* _Exercise prompt_: Beginning with the line that holds "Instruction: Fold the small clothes", please retype each line through the end of the listing below, both ends included, and nothing more.

* _Exercise input_:
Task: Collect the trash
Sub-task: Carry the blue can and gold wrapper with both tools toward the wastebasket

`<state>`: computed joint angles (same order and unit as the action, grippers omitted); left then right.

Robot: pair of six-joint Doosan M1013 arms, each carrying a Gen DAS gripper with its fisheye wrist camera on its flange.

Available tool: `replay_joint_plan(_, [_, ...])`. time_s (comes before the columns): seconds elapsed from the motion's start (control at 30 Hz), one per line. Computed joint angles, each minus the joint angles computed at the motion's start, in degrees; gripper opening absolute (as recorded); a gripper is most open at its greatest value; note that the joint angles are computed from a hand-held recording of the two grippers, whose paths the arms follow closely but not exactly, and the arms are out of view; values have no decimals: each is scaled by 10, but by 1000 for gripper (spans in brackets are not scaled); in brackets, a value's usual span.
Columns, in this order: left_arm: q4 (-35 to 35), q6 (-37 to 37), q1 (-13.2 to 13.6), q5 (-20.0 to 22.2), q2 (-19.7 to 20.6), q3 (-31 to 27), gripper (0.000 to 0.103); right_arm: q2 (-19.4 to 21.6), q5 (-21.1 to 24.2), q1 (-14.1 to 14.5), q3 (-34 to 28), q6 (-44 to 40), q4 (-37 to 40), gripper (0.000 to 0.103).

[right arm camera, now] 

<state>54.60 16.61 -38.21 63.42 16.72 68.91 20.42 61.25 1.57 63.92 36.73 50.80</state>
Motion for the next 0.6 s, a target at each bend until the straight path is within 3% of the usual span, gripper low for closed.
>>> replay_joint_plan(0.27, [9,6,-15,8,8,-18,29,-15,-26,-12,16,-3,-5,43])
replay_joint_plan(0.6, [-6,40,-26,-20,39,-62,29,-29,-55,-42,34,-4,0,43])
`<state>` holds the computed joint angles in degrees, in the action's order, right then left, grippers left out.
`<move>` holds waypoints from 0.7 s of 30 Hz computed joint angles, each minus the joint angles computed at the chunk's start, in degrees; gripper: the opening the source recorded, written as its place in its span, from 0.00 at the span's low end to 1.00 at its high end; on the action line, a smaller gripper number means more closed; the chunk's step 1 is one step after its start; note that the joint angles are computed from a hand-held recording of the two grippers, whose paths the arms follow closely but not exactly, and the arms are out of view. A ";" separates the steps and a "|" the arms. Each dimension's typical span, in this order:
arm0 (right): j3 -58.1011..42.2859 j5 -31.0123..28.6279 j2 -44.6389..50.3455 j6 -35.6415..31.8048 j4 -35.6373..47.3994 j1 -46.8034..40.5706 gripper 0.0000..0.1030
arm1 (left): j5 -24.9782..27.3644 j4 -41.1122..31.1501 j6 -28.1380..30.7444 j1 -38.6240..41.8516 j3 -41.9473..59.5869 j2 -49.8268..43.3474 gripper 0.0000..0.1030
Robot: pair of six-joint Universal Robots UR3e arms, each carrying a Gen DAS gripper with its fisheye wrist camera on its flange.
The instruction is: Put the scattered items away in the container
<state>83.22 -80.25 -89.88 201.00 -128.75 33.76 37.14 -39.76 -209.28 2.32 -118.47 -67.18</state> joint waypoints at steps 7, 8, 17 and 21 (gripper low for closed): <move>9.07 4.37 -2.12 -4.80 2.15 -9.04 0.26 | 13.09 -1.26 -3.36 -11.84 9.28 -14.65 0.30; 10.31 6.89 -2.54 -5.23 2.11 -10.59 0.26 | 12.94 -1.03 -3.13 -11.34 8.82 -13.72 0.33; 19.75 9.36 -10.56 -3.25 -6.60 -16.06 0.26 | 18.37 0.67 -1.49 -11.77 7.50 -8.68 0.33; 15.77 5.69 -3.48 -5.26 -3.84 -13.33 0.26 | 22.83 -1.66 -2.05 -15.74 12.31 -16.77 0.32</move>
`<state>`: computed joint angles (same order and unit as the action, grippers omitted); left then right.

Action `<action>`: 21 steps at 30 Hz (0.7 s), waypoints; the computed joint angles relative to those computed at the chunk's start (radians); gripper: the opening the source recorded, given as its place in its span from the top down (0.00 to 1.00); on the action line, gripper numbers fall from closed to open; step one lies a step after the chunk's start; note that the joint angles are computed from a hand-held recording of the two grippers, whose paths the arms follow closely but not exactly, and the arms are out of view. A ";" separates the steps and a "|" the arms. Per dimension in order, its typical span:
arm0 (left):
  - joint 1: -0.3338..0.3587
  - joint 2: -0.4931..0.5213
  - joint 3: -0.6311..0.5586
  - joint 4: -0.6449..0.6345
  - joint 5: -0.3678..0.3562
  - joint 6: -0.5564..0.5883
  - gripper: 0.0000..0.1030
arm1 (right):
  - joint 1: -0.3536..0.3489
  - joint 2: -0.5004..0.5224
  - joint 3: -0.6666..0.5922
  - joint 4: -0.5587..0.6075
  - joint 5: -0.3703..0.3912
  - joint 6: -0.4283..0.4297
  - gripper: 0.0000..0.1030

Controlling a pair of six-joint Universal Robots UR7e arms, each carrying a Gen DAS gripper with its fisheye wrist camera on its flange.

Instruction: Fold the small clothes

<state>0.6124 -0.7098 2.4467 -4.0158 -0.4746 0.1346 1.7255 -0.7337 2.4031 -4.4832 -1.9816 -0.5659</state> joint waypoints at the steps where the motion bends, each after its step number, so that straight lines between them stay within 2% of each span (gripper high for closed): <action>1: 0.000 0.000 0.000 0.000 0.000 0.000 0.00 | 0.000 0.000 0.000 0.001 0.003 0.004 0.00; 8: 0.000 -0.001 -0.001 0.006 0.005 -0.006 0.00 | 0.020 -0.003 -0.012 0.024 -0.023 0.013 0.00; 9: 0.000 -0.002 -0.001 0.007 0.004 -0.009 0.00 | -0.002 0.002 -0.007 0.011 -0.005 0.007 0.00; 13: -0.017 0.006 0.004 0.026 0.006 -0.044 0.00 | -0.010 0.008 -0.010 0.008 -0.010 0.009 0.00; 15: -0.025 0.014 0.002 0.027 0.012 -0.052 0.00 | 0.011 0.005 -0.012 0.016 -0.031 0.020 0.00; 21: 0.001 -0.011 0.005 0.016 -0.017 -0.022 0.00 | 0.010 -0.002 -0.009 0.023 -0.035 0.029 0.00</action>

* _Written response_:
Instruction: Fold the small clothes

<state>0.6124 -0.7098 2.4467 -4.0158 -0.4746 0.1346 1.7255 -0.7337 2.4031 -4.4832 -1.9816 -0.5659</state> joint waypoints at the steps where the motion bends, each after its step number, so that straight lines between them stay within 2% of each span (gripper high for closed): <action>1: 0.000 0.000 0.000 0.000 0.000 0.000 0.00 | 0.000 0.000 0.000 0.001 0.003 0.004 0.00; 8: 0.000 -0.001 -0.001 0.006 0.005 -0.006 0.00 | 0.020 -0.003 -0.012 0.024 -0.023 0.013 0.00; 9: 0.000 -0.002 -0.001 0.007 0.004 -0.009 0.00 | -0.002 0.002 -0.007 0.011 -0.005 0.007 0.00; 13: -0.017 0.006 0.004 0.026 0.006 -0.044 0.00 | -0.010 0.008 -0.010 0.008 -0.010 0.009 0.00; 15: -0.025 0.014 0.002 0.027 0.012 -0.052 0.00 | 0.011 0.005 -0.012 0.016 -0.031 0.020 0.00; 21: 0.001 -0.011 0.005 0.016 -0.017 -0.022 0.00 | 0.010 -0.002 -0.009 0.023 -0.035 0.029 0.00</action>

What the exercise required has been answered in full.